* AIM OF THE EXERCISE
The expected output is an exact restatement of all the records.

-------------------------

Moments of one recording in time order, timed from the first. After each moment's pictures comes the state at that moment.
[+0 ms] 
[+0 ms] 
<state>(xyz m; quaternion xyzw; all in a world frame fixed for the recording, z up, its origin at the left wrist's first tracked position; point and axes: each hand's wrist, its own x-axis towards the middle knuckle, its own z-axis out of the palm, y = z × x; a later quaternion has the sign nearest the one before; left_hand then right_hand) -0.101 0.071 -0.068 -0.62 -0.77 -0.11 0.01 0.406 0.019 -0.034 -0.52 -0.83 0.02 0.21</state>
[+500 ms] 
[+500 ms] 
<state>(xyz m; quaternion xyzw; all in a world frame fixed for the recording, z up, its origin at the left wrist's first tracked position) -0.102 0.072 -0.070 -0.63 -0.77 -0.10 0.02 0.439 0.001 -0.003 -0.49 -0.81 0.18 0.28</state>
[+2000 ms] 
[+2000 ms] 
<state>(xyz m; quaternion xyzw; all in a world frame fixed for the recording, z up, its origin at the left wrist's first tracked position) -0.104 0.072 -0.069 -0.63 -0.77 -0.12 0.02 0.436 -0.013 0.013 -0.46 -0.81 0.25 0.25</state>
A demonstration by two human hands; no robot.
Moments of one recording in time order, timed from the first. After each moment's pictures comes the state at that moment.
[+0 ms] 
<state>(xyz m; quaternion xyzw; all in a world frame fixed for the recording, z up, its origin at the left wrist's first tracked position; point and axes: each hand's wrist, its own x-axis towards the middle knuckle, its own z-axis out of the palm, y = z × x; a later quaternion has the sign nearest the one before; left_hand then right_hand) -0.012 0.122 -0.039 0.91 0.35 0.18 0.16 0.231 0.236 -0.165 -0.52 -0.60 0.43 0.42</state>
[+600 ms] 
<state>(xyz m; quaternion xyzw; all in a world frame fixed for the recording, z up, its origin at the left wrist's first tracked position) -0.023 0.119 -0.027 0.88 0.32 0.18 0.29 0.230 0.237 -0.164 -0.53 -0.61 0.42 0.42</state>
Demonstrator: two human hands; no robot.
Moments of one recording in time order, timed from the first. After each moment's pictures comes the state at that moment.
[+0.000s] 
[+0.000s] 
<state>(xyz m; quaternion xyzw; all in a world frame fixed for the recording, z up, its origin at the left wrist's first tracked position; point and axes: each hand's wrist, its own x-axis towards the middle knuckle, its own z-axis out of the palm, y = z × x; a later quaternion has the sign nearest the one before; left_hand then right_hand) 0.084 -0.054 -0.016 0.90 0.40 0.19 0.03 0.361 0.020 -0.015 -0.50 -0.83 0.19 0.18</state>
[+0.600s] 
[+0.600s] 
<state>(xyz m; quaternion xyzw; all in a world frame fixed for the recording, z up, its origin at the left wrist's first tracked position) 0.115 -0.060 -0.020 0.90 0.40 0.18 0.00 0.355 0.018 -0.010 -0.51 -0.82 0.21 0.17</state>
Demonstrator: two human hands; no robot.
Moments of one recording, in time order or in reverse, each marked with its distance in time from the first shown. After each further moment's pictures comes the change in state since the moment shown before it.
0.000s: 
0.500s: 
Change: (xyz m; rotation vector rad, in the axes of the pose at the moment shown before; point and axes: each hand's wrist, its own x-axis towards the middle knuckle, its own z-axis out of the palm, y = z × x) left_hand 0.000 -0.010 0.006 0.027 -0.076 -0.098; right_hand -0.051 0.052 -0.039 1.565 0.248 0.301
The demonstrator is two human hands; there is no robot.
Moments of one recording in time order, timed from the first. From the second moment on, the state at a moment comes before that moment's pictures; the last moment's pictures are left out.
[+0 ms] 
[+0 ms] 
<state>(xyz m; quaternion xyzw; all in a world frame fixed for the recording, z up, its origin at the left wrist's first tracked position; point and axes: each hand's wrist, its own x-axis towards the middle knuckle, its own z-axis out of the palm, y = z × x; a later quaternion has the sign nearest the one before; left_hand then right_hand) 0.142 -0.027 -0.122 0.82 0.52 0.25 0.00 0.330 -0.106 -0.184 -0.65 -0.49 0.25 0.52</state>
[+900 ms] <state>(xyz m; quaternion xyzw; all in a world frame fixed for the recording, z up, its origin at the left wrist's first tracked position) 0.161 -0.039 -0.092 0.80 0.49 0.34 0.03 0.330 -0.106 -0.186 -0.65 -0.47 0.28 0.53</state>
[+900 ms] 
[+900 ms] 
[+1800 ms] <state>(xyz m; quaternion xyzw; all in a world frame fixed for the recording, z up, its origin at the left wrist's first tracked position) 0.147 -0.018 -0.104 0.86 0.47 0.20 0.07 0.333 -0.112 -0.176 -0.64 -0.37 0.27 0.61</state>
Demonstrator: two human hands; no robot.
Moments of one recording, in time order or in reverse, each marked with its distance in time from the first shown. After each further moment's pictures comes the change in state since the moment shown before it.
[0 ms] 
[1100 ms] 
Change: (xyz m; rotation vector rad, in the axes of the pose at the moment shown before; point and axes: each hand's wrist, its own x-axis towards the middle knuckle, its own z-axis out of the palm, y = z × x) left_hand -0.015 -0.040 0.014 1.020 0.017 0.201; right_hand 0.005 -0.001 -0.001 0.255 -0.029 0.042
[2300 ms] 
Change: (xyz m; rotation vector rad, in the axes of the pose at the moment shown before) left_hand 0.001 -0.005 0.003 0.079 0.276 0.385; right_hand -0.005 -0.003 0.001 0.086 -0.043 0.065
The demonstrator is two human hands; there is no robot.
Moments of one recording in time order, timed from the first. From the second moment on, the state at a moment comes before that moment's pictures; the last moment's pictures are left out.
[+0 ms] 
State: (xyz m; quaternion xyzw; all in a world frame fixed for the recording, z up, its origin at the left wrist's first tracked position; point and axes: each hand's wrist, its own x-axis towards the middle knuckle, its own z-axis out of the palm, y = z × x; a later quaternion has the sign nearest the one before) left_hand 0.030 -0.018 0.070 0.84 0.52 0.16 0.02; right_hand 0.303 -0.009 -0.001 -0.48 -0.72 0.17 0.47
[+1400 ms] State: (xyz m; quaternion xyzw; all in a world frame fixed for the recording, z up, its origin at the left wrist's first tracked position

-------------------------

* SOLUTION FOR THIS PROBLEM
Moments of one recording in time order, timed from the first. After each moment's pictures comes the state at that moment.
[+0 ms] 
[+0 ms] 
<state>(xyz m; quaternion xyzw; all in a world frame fixed for the recording, z up, its origin at the left wrist's first tracked position; point and axes: each hand's wrist, its own x-axis towards the middle knuckle, its own z-axis out of the palm, y = z × x; a later quaternion has the sign nearest the one before; left_hand then right_hand) -0.101 0.071 -0.068 -0.62 -0.77 -0.11 0.01 0.406 0.019 -0.034 -0.52 -0.83 0.02 0.21</state>
[+500 ms] 
[+500 ms] 
<state>(xyz m; quaternion xyzw; all in a world frame fixed for the recording, z up, its origin at the left wrist's first tracked position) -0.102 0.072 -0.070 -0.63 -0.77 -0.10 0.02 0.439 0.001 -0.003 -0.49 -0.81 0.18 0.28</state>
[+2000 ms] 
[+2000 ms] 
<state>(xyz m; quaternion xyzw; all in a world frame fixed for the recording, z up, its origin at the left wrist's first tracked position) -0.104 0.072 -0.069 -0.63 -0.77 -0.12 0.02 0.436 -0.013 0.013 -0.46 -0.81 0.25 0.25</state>
A demonstration by two human hands; no robot.
Moments of one recording in time order, timed from the first. After each moment's pictures comes the state at that moment.
[+0 ms] 
<state>(xyz m; quaternion xyzw; all in a world frame fixed for the recording, z up, its origin at the left wrist's first tracked position; point and axes: each hand's wrist, its own x-axis towards the middle knuckle, its own z-axis out of the palm, y = z × x; a later quaternion has the sign nearest the one before; left_hand then right_hand) -0.012 0.122 -0.039 0.91 0.35 0.18 0.16 0.231 0.236 -0.165 -0.52 -0.60 0.43 0.42</state>
[+600 ms] 
<state>(xyz m; quaternion xyzw; all in a world frame fixed for the recording, z up, its origin at the left wrist's first tracked position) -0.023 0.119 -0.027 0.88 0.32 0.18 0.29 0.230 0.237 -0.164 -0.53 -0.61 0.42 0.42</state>
Demonstrator: two human hands; no robot.
Moments of one recording in time order, timed from the first. After each moment's pictures comes the state at that moment.
[+0.000s] 
[+0.000s] 
<state>(xyz m; quaternion xyzw; all in a world frame fixed for the recording, z up, its origin at the left wrist's first tracked position; point and axes: each hand's wrist, its own x-axis towards the middle knuckle, its own z-axis out of the palm, y = z × x; a later quaternion has the sign nearest the one before; left_hand then right_hand) 0.084 -0.054 -0.016 0.90 0.40 0.19 0.03 0.361 0.020 -0.015 -0.50 -0.83 0.19 0.18</state>
[+0.600s] 
[+0.600s] 
<state>(xyz m; quaternion xyzw; all in a world frame fixed for the recording, z up, its origin at the left wrist's first tracked position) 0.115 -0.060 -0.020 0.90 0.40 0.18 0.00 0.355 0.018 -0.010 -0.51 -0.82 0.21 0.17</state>
Demonstrator: two human hands; no robot.
Moments of one recording, in time order or in reverse, each marked with its distance in time from the first shown. After each further moment's pictures comes the change in state since the moment shown before it.
0.000s: 
0.500s: 
Change: (xyz m; rotation vector rad, in the axes of the pose at the moment shown before; point and axes: each hand's wrist, its own x-axis towards the middle knuckle, its own z-axis out of the palm, y = z × x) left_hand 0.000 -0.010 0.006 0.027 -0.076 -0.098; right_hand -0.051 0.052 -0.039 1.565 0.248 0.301
The demonstrator is two human hands; there is no robot.
Moments of one recording in time order, timed from the first. From the second moment on, the state at a moment comes before that moment's pictures; the last moment's pictures are left out.
[+0 ms] 
[+0 ms] 
<state>(xyz m; quaternion xyzw; all in a world frame fixed for the recording, z up, its origin at the left wrist's first tracked position; point and axes: each hand's wrist, its own x-axis towards the middle knuckle, its own z-axis out of the palm, y = z × x; a later quaternion has the sign nearest the one before; left_hand then right_hand) 0.142 -0.027 -0.122 0.82 0.52 0.25 0.00 0.330 -0.106 -0.184 -0.65 -0.49 0.25 0.52</state>
[+900 ms] <state>(xyz m; quaternion xyzw; all in a world frame fixed for the recording, z up, its origin at the left wrist's first tracked position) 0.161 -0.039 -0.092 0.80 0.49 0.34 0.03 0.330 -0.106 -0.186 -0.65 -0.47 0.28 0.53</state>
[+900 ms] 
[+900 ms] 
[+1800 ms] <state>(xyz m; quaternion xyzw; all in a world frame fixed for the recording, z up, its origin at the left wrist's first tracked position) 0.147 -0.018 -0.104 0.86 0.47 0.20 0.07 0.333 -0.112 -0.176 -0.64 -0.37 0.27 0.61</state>
Demonstrator: two human hands; no robot.
Moments of one recording, in time order or in reverse, each marked with its distance in time from the first shown. After each further moment's pictures comes the change in state since the moment shown before it.
[0 ms] 
[1100 ms] 
Change: (xyz m; rotation vector rad, in the axes of the pose at the moment shown before; point and axes: each hand's wrist, its own x-axis towards the middle knuckle, its own z-axis out of the palm, y = z × x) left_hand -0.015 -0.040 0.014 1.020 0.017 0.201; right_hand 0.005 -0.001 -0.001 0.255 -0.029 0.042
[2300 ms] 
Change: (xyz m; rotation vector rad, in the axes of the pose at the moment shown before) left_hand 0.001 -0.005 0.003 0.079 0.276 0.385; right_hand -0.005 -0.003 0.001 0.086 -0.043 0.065
The demonstrator is two human hands; there is no robot.
Moments of one recording in time order, timed from the first. From the second moment on, the state at a moment comes before that moment's pictures; the last moment's pictures are left out.
[+0 ms] 
State: (xyz m; quaternion xyzw; all in a world frame fixed for the recording, z up, its origin at the left wrist's first tracked position; point and axes: each hand's wrist, its own x-axis towards the middle knuckle, its own z-axis out of the palm, y = z × x; a later quaternion has the sign nearest the one before) left_hand 0.030 -0.018 0.070 0.84 0.52 0.16 0.02; right_hand 0.303 -0.009 -0.001 -0.48 -0.72 0.17 0.47
[+1400 ms] State: (xyz m; quaternion xyzw; all in a world frame fixed for the recording, z up, its origin at the left wrist's first tracked position

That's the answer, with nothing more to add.